Eğitim Sen İskenderun Şube Başkanı Mustafa Ünsal; “Milli Eğitim Bakanlığı’nın Rotasyon Kurullarında Yer Almıyoruz!”
Milli Eğitim Bakanlığının ‘Öğretmen Atama ve Yer Değiştirme Yönetmeliği’ gereğince uygulanacak zorunlu rotasyona karşı olduklarını ifade eden Eğitim Sen İskenderun Şube Başkanı Mustafa Ünsal, MEB’nın rotasyon uygulamasıyla ilgili olarak her ilde komisyonlar kurduğunu ve sendika temsilcilerini bu komisyonlara davet ettiğini kaydederek, bu toplantılarda sendika olarak yer almayacaklarını duyurdu.

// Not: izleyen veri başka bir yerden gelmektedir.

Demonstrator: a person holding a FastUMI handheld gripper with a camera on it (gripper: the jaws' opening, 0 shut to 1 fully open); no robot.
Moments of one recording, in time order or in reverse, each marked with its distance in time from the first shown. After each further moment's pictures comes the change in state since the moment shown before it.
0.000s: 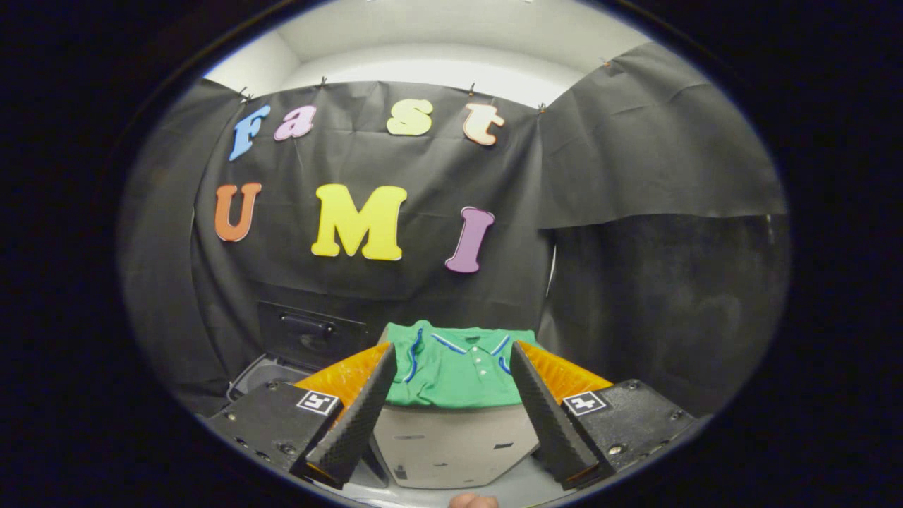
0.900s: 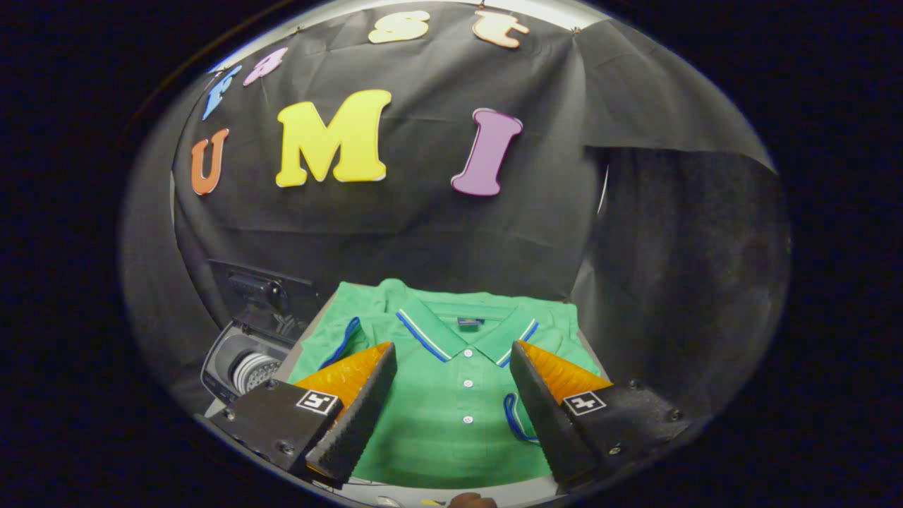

Rotasyonu sürgün olarak nitelendiren Ünsal; “Bu uygulamaya gerekçe olarak Bakan Nabi Avcı’nın ileri sürdüğü iki argüman bulunmaktadır. Birincisi zorunlu rotasyon sonucu genç öğretmenlerin büyükşehirlerdeki merkezi okullara gelebileceği, ikincisi ise eş durumu atamalarına başvuracak öğretmenler için yine merkez okullarda yer açılmasıdır. Her iki gerekçe de toplumu ve özellikle genç öğretmen arkadaşlarımızı yanıltmakta, bu sürgün operasyonuna meşruluk kazandırma amacı taşımaktadır. Çünkü, ilk etapta rotasyona tabi tutulacak öğretmenler 12 yıldır aynı okulda çalışan öğretmenler olacaktır. Daha sonra aynı okuldaki çalışma süresi her yıl kademeli olarak düşürülecek ve 8 yıldır aynı kurumda çalışan öğretmenlerin rotasyona tabi tutulması gündeme gelecektir. Bunun açık anlamı iddia edildiğinin aksine göreve yeni başlayan genç öğretmenlerin hemen merkezi okullara gelemeyeceğidir. Dolayısıyla genç öğretmenlerin yer değiştirme sorununda değişen hiçbir şey olmayacaktır. Diğer bir iddia ise eş durumu mazereti nedeniyle öğretmenlerin merkezi okullara gelebilmesinin önünün açılacak olmasıdır. Belirtmek isteriz ki bu iddia da uygulamada hiçbir karşılık bulmayacaktır” dedi.
Bakanlığın amacının öğretmenlerin sorunlarını çözmek yerine genç öğretmenlerin sorunlarını “çözüyormuş gibi yaparak” beklentiye sokmak, hizmet yılı fazla öğretmenleri emekliliğe zorlamak ve eğitimin ticarileştirilmesi, dinselleştirilmesi ve otoriterleştirilmesi uygulamalarına direnen öğretmenleri yerinden etmek olduğunu öne süren Ünsal; “MEB’in öğretmenleri kendi istekleri dışında zorunlu rotasyona tabi tutmak yerine gönüllülük ve teşvik esasına dayalı çözümler üretmeye çalışmaması bu durumun en açık ifadesidir. Eğitimde, hiçbir gerekçe eğitim emekçilerini okuttuğu öğrencisinden, oturduğu mahallesinden kopararak, zorla başka bir işyerine göndermesini haklı çıkaramaz. Böylesi bir dayatmanın adı dünyanın her yerinde sürgündür ve kabul edilmesi mümkün değildir. Eğitim ve bilim emekçileri olarak, taşıdığımız sorumluluğun bilinciyle, öğretmenleri ve öğrencileri mağdur edecek bu düzenlemeye karşı gerekli her türlü adımı atacağımızı ve MEB’in rotasyon kurullarında yer almayacağımızı tüm kamuoyuna bir kez daha duyuruyoruz!” dedi.